Given that $\lim_{n\to\infty}p_n/q_n=\sqrt{2}$, how to calculate $\lim_{n\to\infty}q_n|p_n-\sqrt{2}q_n|$?
Here, $p_n$ and $q_n$ are defined by the continued fraction of $\sqrt{2}$, and $p_n=a_np_{n-1}+p_{n-2}$ and $q_n=a_nq_{n-1}+q_{n-2}$, where $a_n$ is the $n$-th number in the continued fraction representation $\sqrt{2}=[1,2,2,\cdots]$.
I did a little bit of calculation for the first few terms and found out that the result should be $\sqrt{2}/4$, but I cannot figure out how to prove this result. It seems that ordinary single variable or multivariable approaches do not work in this case. Thanks!

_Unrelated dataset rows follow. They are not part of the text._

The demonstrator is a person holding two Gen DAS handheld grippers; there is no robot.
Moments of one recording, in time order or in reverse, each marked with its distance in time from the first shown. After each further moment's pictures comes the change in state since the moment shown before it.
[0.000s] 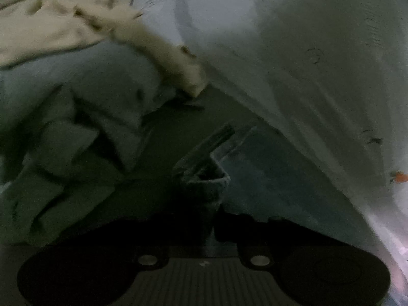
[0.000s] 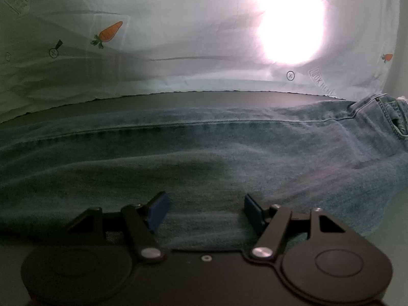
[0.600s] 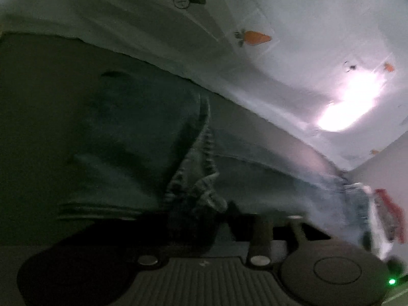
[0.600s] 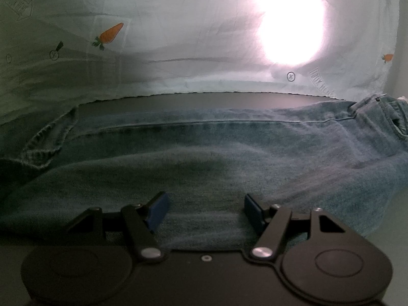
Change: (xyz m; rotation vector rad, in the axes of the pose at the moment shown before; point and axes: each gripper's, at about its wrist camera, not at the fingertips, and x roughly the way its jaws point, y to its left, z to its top) left arm 0.026 -0.144 -0.056 0.336 0.444 -0.541; right arm 0.000 0.000 0.000 -0.002 0.002 0.012
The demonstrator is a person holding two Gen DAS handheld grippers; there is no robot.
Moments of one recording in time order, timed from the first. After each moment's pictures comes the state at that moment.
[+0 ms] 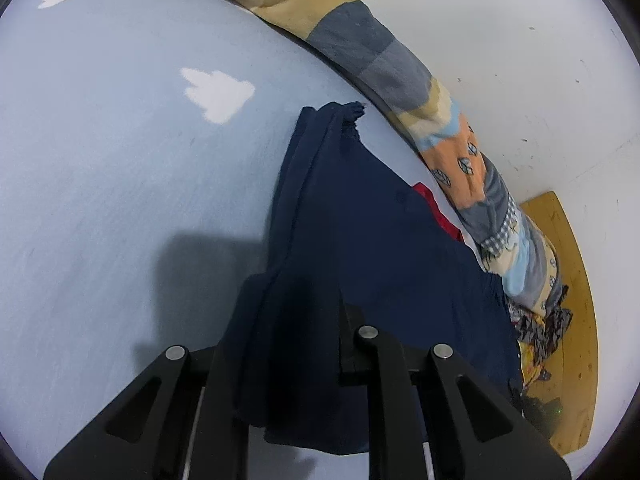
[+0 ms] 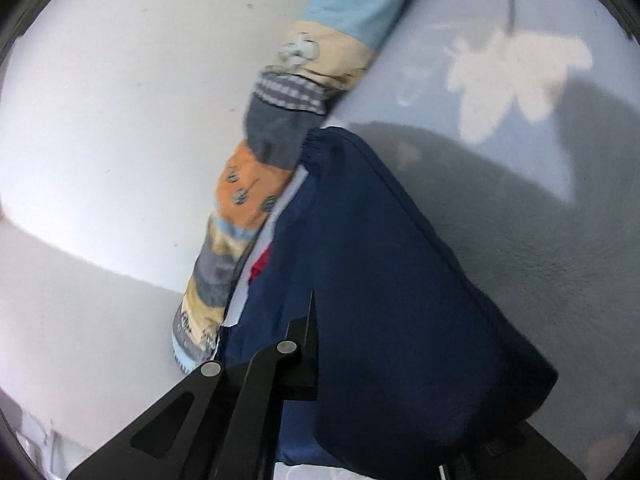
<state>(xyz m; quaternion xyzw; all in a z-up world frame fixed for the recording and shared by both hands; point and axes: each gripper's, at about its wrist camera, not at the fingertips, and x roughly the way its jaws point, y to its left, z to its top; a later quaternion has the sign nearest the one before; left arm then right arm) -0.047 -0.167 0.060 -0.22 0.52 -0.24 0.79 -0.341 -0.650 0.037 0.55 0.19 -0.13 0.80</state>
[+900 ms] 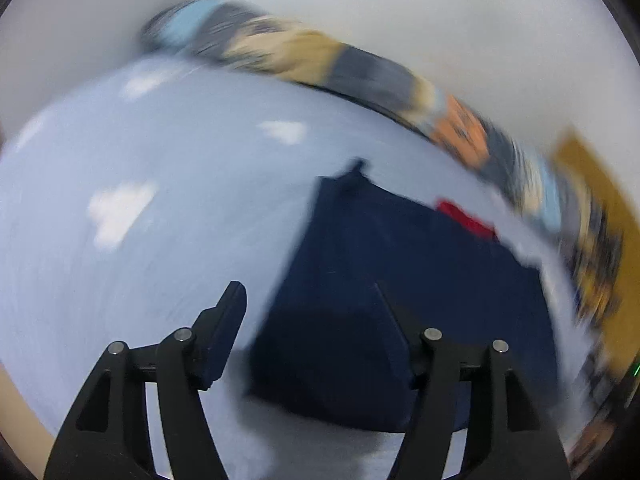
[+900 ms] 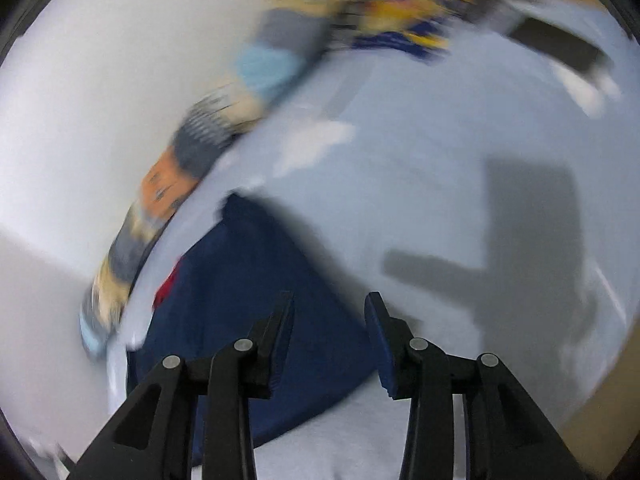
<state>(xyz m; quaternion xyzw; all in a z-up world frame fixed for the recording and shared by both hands) -0.198 -0.128 0.142 -0.02 0.44 -0.18 0.88 -0.512 -0.586 0.111 0.43 0.29 -0.27 0.81</state>
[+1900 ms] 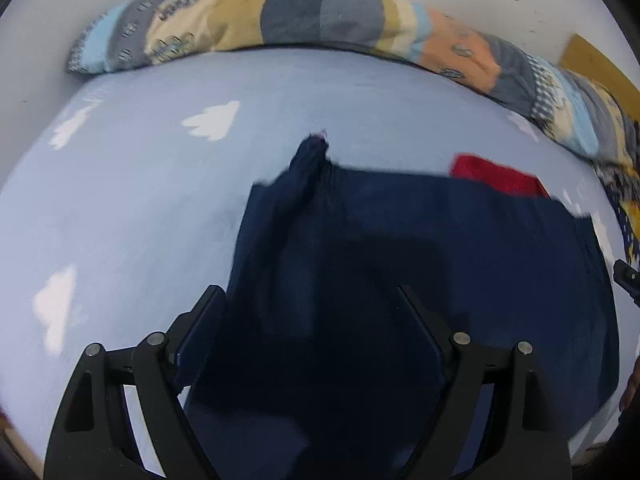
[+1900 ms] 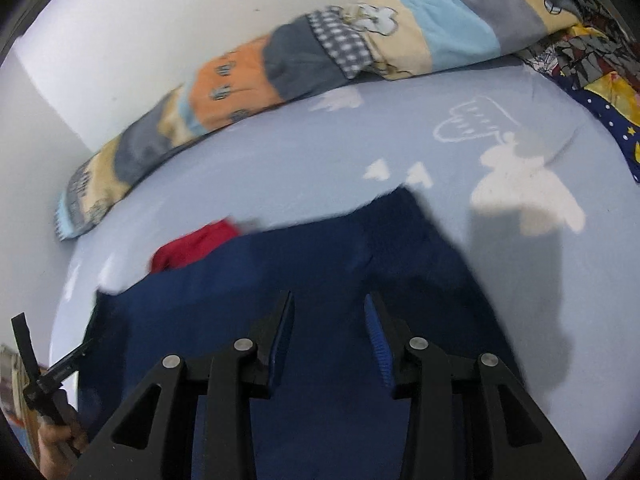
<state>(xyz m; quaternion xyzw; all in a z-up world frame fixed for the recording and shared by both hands) -0.145 -0.205 0.098 0.09 0.49 -0.19 0.85 -0.319 -0.579 0.111 0.28 0.42 -0.18 0.85</state>
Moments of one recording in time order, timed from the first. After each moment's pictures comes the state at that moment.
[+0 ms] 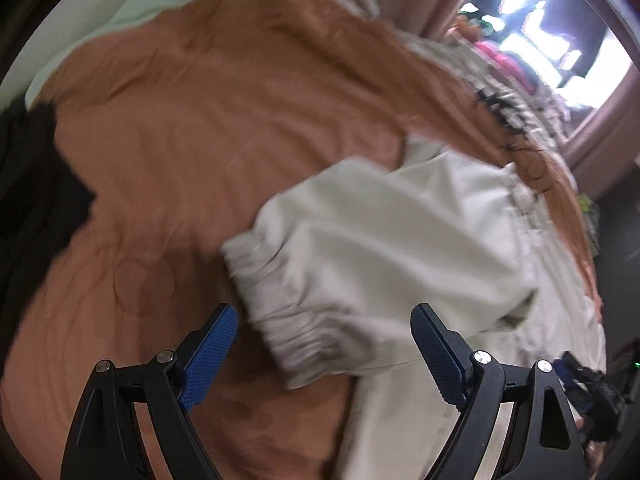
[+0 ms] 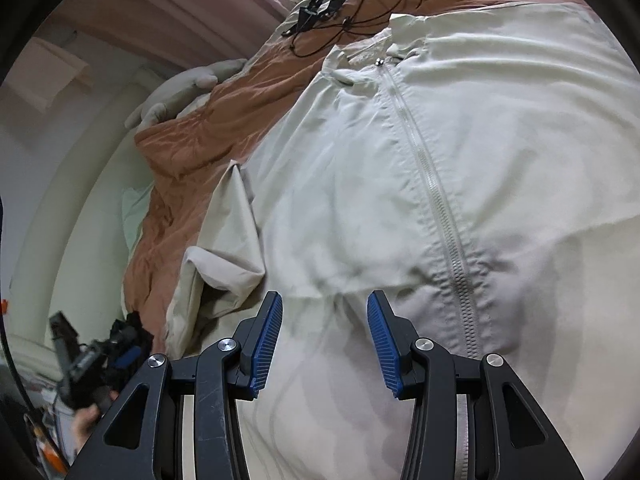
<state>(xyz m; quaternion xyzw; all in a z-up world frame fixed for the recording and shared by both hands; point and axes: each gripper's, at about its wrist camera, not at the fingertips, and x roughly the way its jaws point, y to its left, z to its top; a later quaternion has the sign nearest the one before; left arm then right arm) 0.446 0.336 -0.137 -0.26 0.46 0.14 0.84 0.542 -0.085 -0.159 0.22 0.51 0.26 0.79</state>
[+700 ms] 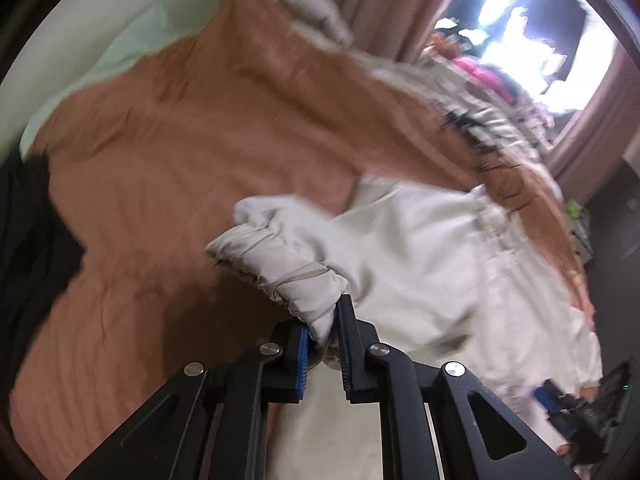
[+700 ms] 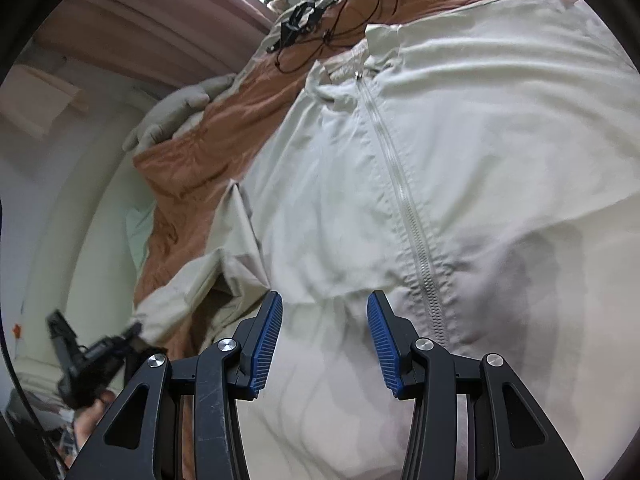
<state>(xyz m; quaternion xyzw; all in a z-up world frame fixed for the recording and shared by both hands) 0.468 0.278 -0.048 -0.22 0.40 0.13 0.88 0.538 -0.124 -0.138 0.27 0.50 0.24 0.79</state>
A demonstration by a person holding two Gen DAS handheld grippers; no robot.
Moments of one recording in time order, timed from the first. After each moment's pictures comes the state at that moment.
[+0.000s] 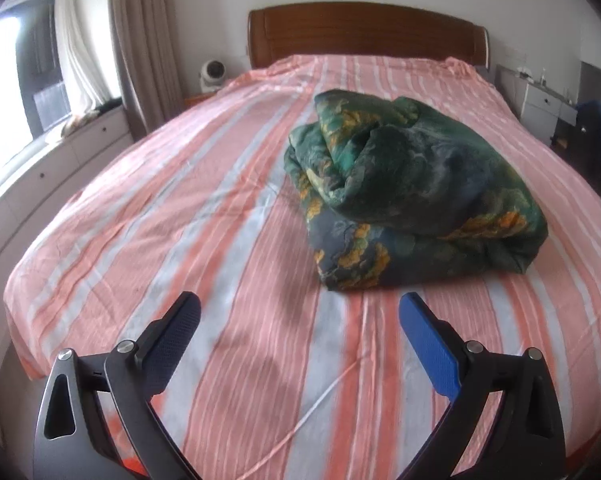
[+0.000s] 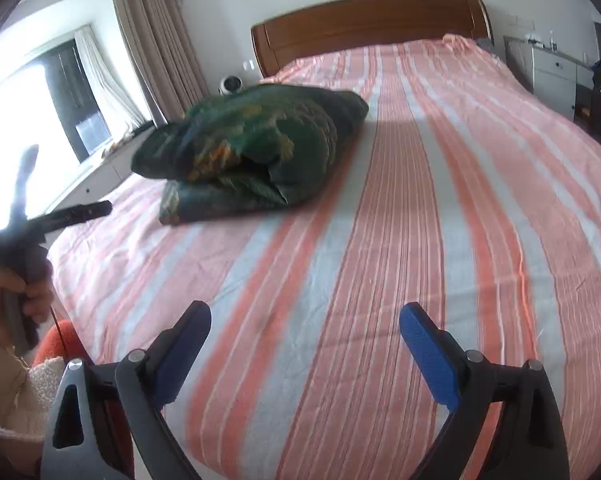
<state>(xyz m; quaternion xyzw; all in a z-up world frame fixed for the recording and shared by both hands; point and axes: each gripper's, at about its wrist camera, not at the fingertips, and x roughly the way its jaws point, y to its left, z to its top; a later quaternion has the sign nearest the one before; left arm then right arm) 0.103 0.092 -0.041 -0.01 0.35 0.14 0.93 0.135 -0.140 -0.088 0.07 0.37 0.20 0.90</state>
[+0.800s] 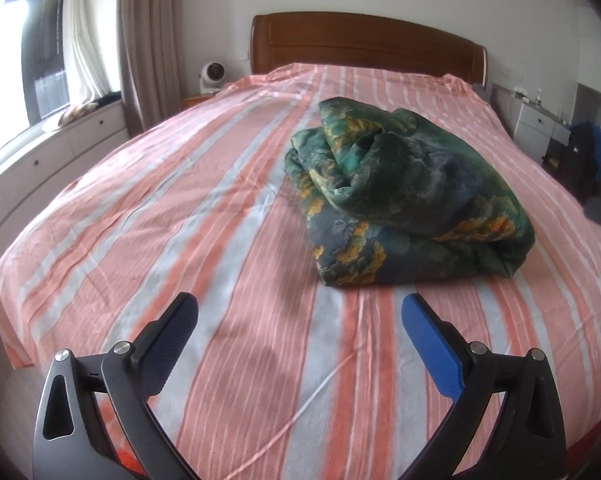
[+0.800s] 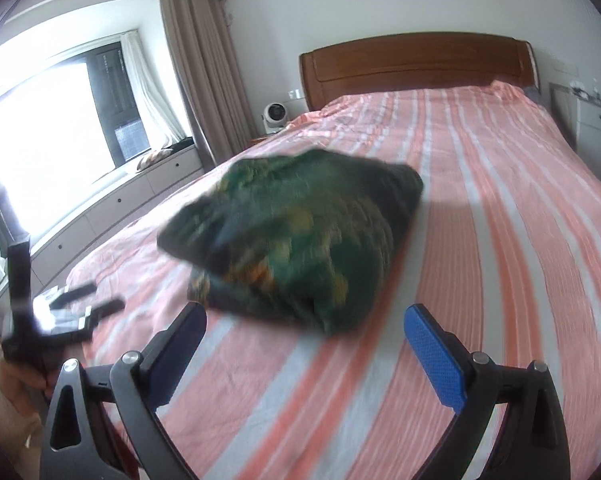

Here it's easy to solve the recurrences in closed form: \begin{align} p_n&=\frac{(1+\sqrt2)^{n+1}+(1-\sqrt2)^{n+1}}{2} \\q_n&=\frac{(1+\sqrt2)^{n+1}-(1-\sqrt2)^{n+1}}{2\sqrt2} \end{align} (which makes $\lim\limits_{n\to\infty}q_n\big|p_n-q_n\sqrt2\big|=\frac1{2\sqrt2}$ obvious).